Microscopic structure of coexisting $0^{+}$ states in ${}^{68}\mathrm{Ni}$ probed via two-neutron transfer

The structure of low-spin states originating from shape-coexisting configurations in ${}_{40}{}^{68}\mathrm{Ni}_{28}$ was directly probed via the two-neutron transfer reaction ${}^{66}\mathrm{Ni}(t,p){}^{68}\mathrm{Ni}$ in inverse kinematics using a radioactive ion beam on a radioactive target. The direct feeding to the first excited $0^{+}$ state was measured for center-of-mass angles $4^{\circ }–{16}^{\circ }$ and amounts to an integral of 4.2(16)% relative to the ground state. The observed difference in feeding of the $0^{+}$ states is explained by the transfer of neutrons, mainly in the $pf$ shell below $N=40$ for the ground state, and across $N=40$ in the $g_{9/2}$ orbital for the $0_2^{+}$, based on second-order distorted-wave Born approximation calculations combined with state-of-the-art shell-model two-nucleon amplitudes.
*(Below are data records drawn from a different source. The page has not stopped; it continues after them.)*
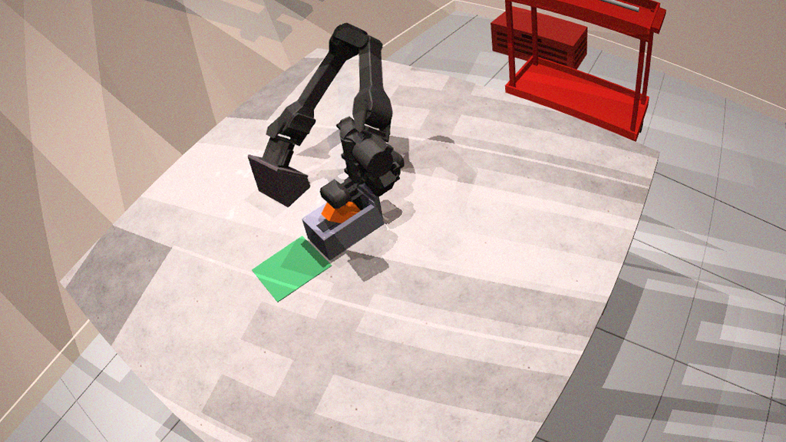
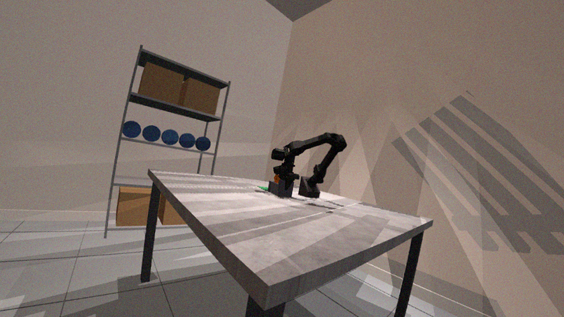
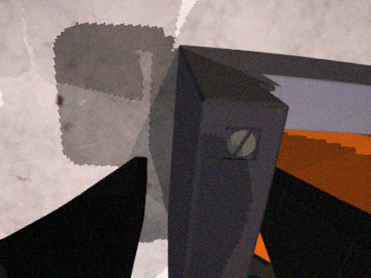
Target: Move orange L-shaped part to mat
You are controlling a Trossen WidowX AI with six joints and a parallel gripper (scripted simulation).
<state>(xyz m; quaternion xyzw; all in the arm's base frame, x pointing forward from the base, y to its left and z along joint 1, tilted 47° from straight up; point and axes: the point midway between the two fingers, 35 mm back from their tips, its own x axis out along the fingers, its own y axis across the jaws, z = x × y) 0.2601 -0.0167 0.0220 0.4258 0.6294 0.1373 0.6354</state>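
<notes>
Right now my gripper tip is 2 cm past the orange L-shaped part, 5 cm to the left of it and 1 cm below it. Also, from my gripper tip: green mat 9 cm behind, 20 cm to the right, 5 cm below.
</notes>
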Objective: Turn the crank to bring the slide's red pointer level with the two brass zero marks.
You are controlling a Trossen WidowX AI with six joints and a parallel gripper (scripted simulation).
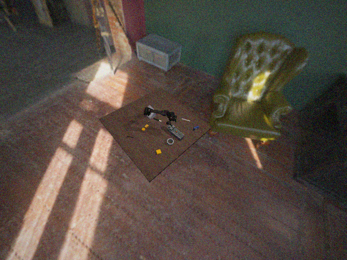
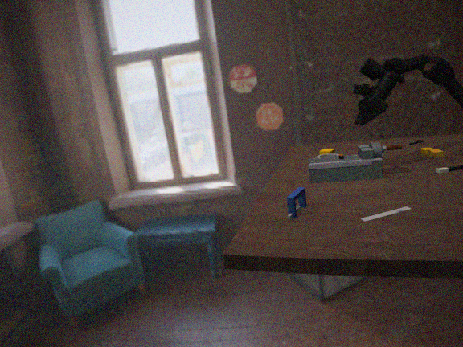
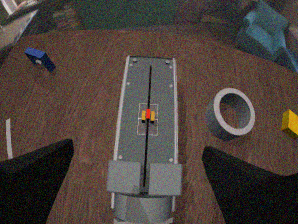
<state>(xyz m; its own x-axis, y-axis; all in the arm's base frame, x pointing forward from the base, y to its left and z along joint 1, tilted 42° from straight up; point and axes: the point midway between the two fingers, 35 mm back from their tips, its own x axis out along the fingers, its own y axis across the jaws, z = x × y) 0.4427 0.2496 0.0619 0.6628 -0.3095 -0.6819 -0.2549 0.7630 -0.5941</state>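
The crank handle is 12 cm behind my gripper tip, 9 cm below it and 1 cm to the right of it. Also, from my gripper tip: blue u-shaped piece: 35 cm to the left, 16 cm below, 16 cm ahead; white strip: 33 cm to the left, 20 cm below, 8 cm behind; red pointer: 11 cm below, 7 cm ahead, 1 cm to the left.
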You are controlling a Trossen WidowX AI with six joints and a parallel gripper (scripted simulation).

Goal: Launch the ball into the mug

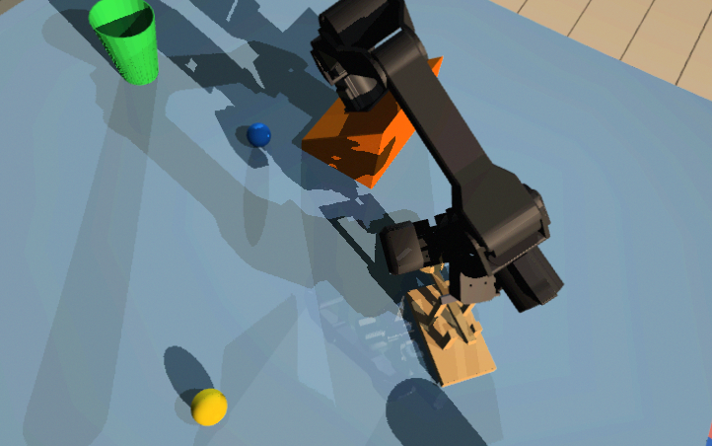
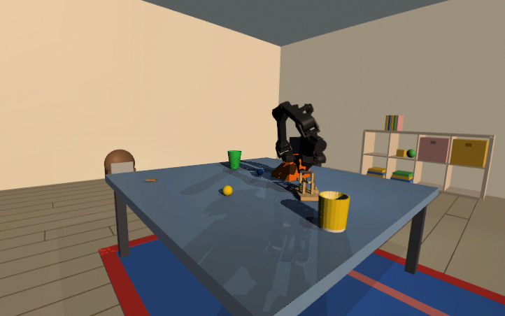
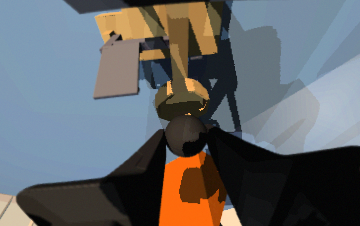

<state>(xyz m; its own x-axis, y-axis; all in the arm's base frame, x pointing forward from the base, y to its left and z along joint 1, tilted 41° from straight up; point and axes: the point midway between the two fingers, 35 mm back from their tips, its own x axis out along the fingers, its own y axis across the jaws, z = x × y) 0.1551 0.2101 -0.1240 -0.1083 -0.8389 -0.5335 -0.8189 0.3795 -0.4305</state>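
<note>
My gripper tip is now 1 cm below the dark ball. Round my gripper tip: wooden catapult: 2 cm ahead, 6 cm to the left, 3 cm below; yellow ball: 35 cm ahead, 10 cm to the right, 6 cm below; blue ball: 1 cm behind, 35 cm to the right, 6 cm below.
</note>
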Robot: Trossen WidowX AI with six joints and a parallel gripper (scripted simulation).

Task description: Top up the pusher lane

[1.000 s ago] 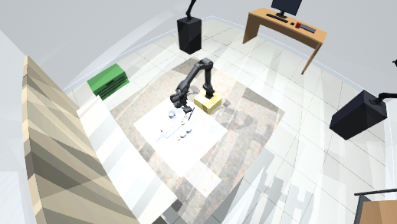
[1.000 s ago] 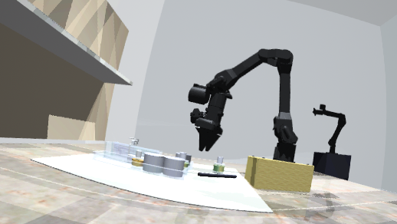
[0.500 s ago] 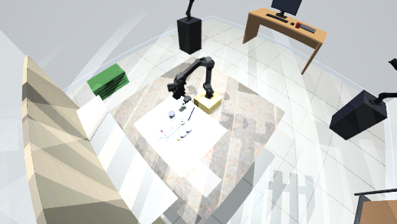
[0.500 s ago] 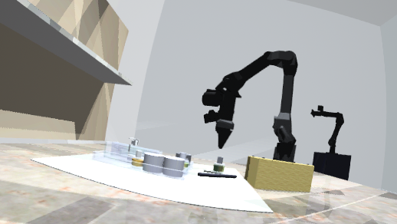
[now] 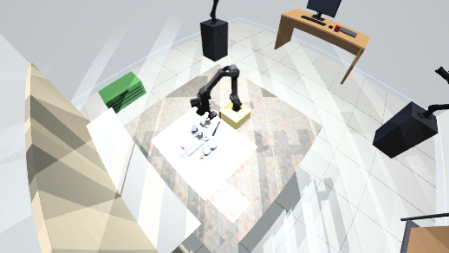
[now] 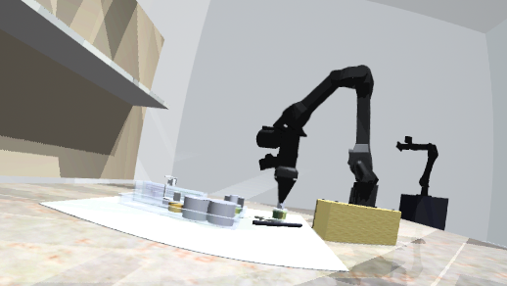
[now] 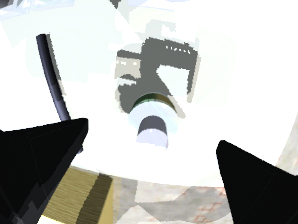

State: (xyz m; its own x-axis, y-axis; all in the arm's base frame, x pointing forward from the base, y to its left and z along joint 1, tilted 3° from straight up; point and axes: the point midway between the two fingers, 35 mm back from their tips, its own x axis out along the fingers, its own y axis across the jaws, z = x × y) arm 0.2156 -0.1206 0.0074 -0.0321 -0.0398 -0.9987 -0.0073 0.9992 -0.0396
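My gripper tip is now 11 cm to the right of the black rod and 5 cm above it. From my gripper tip the other things lie so: clear lane fixture: 27 cm ahead, 11 cm to the left, 4 cm below.
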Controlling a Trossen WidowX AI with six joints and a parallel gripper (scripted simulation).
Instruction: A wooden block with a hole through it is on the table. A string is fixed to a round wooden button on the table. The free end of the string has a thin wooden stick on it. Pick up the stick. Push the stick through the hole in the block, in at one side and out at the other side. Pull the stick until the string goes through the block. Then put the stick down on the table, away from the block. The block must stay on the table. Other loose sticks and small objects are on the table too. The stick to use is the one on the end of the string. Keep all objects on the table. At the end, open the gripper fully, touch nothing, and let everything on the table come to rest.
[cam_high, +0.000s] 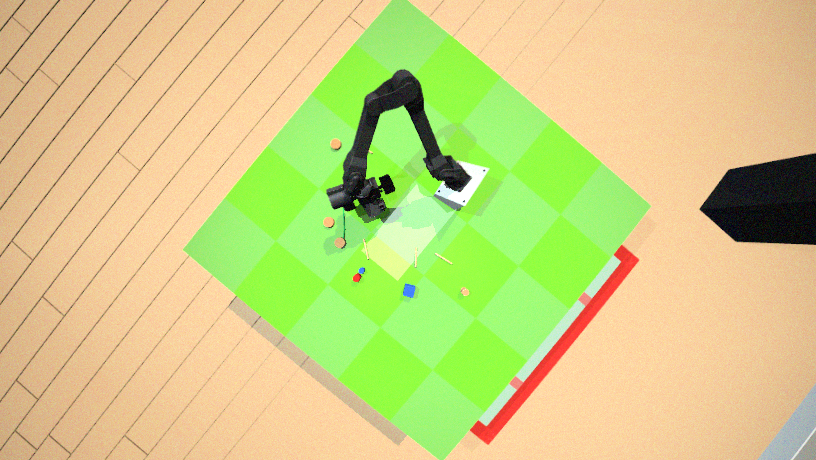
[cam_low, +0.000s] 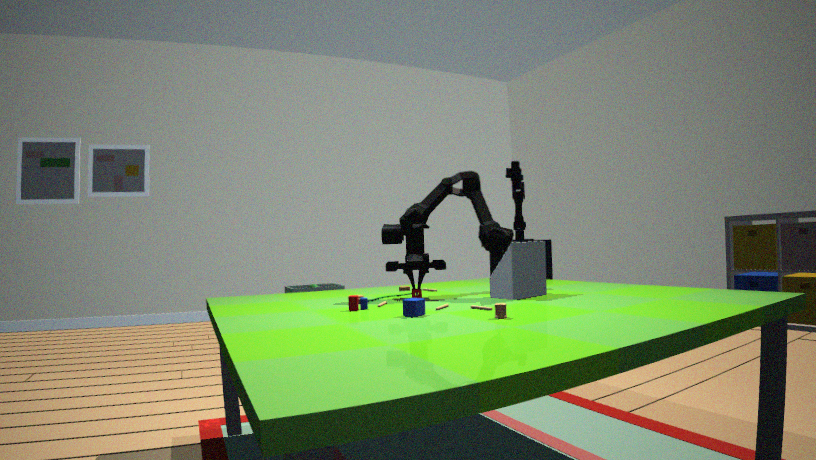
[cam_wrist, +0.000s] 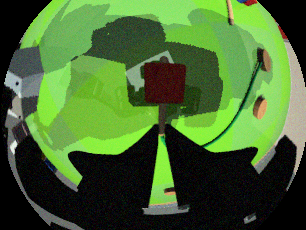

However, the direct feeding to the $2_1^{+}$ state [29(3)%] is incompatible with these calculations.

Figure 1

Excitation energy of ${}^{68}\mathrm{Ni}$ versus $\gamma$-ray energy in prompt coincidence with protons. The gray line is an indication for possible ground-state transitions. The numbers indicate (1) the ground-state transition from the first excited $2^{+}$ state and (2) random events from the Doppler-broadened background line of 1039 keV arising from the $\beta$ decay of ${}^{66}\mathrm{Cu}$.

Figure 2

Excitation energy spectrum of ${}^{68}\mathrm{Ni}$ deduced from protons detected in the CD detector. The numbers indicate feeding to (1) the ground state, (2) the second $0^{+}$ state, and (3) the first excited $2^{+}$ state. The nonshaded area of the figure shows all detected protons, and the light gray area shows the protons that were detected in prompt coincidence with a $\gamma$ ray. Known levels in ${}^{68}\mathrm{Ni}$ are indicated in the panel above the figure. The pointing arrow indicates the excitation energy above which states have been omitted.

Figure 3

Measured angular distributions together with DWBA calculations including direct and sequential transfer to the (a) ground state, (b) $0_2^{+}$, and (c) $2_1^{+}$ state in ${}^{68}\mathrm{Ni}$. Global optical model parameters are taken from Ref. [28, 29, 30]. DWBA calculations use different two-nucleon amplitudes, either from shell-model calculations with the A3DA-m interaction [15] (solid red line) or the JJ44pna interaction [31] (dashed blue line) or assuming pure two-neutron configurations (black lines). See text for details.

Figure 4

Top: Average orbital occupancies of (a) neutrons and (b) protons for $0_{1,2,3}^{+}$ and $2_1^{+}$ states in ${}^{68}\mathrm{Ni}$ calculated using the A3DA-m interaction [15] (see text for details). Bottom: Two-nucleon amplitudes between the ${}^{66}\mathrm{Ni}$ ground state and the $0_{1,2}^{+}$ states of ${}^{68}\mathrm{Ni}$ [(c) and (d)] calculated using two different shell-model interactions (A3DA-m [15] and JJ44pna [31]). All of the TNA contributions in panel (c) add coherently to the two-neutron transfer cross section.